但是对他来说,焦急意味着行动。他匆匆朝楼梯跑去,三步两步就登上了楼。
到了二楼,他站在房门前,从透过墙板传出的嘈杂声中,他明白里面发生了战斗,也就是说,他经常进出的秘密通道的出入口已经被人发现了。
于是他凶猛地撞击门。
房间内,一扇墙已经打开了,玛菲亚诺在拼命地想把帕特里希娅带走。在后面,在阴影处,在秘密通道的入口处,站着两个同谋,他们已经做好准备,必要时会马上介入的。
帕特里希娅已经精疲力竭,只能勉强地招架着。她已经把小银哨子丢在了一边,十分虚弱地喊着:
“救命呀!”
此时此刻,人们听到韦尔蒙正在疯狂地撞击着已经松动了的房门。
“啊!我得救了!他来啦!”年轻女人嗫嚅着,她也一下子恢复了力气,拼死命地挣扎起来。
玛菲亚诺把她扼得更紧了。
“得救,还没有呢!”
门咯吱咯吱地响着,两个同谋从秘密通道口逃掉了。剩下的这个强盗气得发狂。
“我至少得有所补偿吧。”他大吼着。
他突然俯下身去,想吻年轻女人的嘴唇。
可惜的是他只能轻轻地碰一下。她向后仰去,同时用她的指甲对这讨厌的接触进行着反抗。她抓破了他的脸。
“可恨!卑鄙下流的畜牲!”她大骂着,同时,与又把她抓住的男人撕打了起来。
突然,门扇倒了下来。玛菲亚诺甚至都没来得及看一眼,韦尔蒙已经冲到了他的面前。强盗的下颏重重地挨了一拳。他放开了帕特里希娅,踉踉跄跄地站不稳了。一阵愤怒的耳光又使他站直了身子,让他清醒了过来。他想逃走,但是出入口已经关上了。于是他又回到房子中央,取出他的手枪,坐下来,对韦尔蒙——他也始终未放下武器——说道:
“等一等,韦尔蒙。我们俩人先把我们的武器暂时放一放。两个像我们这样的人,如此激烈地打斗,而且不顾死活,总不能事先不商定好条件吧。”
韦尔蒙耸了耸肩。
“这可正是你想干的。一段时间以来,就想杀死我而不做任何解释。总之,我们可以谈一谈,如果你愿意,但是要光明正大地正派地谈!”

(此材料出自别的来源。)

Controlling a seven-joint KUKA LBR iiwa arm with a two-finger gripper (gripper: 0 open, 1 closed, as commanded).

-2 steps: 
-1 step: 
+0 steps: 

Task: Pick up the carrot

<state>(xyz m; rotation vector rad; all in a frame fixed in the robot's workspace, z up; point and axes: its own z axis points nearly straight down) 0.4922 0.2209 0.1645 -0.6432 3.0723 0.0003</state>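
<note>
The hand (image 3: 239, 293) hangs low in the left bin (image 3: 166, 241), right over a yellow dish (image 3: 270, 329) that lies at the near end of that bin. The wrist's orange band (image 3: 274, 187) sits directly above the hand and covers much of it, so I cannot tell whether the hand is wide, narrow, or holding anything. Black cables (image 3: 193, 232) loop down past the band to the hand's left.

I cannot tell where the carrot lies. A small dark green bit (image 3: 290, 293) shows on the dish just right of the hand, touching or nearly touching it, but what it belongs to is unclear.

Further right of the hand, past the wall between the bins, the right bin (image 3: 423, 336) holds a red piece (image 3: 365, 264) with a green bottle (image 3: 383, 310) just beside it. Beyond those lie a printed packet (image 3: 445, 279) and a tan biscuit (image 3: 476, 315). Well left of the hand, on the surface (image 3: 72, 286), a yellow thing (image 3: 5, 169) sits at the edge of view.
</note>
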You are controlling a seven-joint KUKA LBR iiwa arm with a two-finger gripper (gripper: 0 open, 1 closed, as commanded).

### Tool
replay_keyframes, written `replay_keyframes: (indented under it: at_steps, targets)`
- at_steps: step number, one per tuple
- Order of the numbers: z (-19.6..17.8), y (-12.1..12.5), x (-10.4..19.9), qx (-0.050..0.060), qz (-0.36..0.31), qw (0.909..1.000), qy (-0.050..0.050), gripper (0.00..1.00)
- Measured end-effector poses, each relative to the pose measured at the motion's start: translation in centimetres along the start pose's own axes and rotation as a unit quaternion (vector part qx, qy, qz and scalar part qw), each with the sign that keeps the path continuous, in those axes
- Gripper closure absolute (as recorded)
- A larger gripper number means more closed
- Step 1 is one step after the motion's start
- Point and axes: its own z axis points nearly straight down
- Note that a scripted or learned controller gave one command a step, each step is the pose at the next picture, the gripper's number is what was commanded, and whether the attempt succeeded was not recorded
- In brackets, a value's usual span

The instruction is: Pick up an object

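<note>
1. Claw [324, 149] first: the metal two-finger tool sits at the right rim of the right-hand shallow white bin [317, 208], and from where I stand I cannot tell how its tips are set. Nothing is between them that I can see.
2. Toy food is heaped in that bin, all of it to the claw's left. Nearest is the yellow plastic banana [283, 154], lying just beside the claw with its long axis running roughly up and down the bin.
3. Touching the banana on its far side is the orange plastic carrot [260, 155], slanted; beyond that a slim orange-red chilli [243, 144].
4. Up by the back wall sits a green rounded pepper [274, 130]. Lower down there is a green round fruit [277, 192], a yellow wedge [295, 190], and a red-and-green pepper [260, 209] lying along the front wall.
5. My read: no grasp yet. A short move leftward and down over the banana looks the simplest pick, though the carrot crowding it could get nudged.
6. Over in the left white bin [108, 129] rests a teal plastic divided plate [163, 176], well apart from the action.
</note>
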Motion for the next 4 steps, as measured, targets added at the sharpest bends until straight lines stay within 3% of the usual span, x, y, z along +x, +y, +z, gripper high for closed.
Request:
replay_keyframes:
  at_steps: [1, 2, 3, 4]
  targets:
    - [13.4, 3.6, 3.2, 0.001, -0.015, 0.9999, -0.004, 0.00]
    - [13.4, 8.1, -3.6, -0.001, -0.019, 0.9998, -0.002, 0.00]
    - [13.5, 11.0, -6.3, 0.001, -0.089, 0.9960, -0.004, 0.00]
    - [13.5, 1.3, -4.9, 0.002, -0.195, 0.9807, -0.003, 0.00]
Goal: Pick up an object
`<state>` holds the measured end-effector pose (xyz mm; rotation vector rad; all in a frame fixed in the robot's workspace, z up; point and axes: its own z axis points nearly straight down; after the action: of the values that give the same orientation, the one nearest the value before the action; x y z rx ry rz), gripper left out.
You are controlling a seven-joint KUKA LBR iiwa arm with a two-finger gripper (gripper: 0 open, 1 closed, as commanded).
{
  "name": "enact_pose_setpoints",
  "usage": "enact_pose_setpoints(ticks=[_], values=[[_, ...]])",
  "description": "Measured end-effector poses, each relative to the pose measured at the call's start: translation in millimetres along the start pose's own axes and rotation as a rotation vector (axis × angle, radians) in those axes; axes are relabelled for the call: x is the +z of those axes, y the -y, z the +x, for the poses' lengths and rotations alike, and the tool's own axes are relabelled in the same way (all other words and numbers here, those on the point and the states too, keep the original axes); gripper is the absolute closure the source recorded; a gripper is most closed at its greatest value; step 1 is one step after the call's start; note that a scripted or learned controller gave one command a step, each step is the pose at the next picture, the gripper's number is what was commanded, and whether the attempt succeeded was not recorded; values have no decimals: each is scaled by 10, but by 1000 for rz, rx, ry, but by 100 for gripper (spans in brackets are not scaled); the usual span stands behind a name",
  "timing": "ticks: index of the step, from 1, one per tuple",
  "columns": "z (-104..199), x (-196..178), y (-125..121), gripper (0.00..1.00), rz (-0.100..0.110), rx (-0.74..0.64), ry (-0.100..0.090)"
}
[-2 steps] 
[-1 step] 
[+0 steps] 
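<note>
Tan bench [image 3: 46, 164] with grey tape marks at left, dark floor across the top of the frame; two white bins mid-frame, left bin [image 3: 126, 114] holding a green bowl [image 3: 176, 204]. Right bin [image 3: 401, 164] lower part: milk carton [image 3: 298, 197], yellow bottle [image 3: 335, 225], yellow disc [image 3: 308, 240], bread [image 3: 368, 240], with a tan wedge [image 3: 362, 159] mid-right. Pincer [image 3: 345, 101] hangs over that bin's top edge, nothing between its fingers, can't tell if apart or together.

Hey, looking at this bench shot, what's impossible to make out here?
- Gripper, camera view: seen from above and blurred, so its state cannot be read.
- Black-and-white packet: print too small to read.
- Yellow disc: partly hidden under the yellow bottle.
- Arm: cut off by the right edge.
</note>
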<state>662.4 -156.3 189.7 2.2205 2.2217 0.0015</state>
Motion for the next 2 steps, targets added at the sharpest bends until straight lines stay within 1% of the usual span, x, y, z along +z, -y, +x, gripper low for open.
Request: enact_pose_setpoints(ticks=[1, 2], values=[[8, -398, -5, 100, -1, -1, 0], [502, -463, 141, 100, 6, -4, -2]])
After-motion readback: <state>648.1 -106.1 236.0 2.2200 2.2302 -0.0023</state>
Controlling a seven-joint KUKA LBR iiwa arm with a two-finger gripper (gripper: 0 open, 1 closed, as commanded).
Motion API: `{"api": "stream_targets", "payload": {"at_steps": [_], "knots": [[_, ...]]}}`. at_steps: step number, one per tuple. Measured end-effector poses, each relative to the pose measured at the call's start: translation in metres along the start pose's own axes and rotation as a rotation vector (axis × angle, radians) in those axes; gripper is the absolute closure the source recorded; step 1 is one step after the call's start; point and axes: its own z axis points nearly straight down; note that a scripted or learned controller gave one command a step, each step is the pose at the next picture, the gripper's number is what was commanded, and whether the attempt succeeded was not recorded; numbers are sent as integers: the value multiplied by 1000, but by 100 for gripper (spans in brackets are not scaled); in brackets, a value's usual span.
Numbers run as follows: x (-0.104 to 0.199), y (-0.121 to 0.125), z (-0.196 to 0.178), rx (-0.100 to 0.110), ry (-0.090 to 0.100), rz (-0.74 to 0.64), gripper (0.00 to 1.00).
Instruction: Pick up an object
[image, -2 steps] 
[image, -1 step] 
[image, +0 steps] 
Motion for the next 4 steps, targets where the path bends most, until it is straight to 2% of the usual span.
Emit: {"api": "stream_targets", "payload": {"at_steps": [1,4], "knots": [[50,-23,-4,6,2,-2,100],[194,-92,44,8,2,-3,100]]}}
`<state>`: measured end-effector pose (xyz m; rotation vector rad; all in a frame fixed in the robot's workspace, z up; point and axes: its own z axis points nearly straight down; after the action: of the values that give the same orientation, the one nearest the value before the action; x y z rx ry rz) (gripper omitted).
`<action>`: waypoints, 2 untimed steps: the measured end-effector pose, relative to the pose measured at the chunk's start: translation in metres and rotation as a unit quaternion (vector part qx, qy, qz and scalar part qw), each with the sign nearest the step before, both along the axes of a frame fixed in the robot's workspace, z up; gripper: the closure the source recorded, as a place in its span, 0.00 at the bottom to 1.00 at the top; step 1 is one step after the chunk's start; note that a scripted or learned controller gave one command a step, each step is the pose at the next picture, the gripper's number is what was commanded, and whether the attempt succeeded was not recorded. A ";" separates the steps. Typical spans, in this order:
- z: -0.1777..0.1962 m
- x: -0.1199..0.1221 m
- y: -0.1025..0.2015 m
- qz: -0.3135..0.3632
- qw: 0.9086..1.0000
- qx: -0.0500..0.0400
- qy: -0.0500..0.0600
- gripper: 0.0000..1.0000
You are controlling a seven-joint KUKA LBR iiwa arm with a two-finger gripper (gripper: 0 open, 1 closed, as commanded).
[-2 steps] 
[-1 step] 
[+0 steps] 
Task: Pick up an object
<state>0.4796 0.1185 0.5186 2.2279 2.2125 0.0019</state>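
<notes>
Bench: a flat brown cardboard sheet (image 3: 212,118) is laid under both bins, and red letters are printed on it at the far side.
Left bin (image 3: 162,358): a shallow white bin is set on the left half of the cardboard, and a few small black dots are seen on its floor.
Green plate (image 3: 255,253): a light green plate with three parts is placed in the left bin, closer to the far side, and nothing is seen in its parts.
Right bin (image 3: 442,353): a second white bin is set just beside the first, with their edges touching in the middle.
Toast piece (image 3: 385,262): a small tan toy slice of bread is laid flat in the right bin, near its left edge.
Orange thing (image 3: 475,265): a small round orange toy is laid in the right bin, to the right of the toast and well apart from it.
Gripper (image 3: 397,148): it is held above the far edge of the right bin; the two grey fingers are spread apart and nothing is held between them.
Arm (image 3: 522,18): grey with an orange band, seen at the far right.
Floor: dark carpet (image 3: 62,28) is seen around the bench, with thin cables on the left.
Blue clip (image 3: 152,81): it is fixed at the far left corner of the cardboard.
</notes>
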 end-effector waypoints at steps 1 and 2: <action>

“是这样的!你今天晚上对我说,就在昂格尔曼家的晚会上,你声明我们美丽的帕特里希娅是属于你的。因为你喜欢她……那没有办法……你应该知道一点,你在她的身上是没有丝毫权利的。”
“我对我得到的,和她所给予我的是有权利的。”
强盗的眼里闪出了凶光。
“我反对……”
“在这种情况下,你去找接待员吧。”韦尔蒙嘲笑着说,“有反对意见去那里正合适。”
玛菲亚诺,轮到他耸肩了。
“你疯啦!好啦,认真想想吧。你认识她还不到两个小时。”
“那你呢?”
“已经四年了。四年来,我一直在她的身边……我在窥视她,我在不露面地跟踪她。她知道我在阿莱米家,对吧,帕特里希娅?有多少次我是在暗中跟着她呀!因为她也知道我爱她,我想要得到她,她是我的一切,一切……”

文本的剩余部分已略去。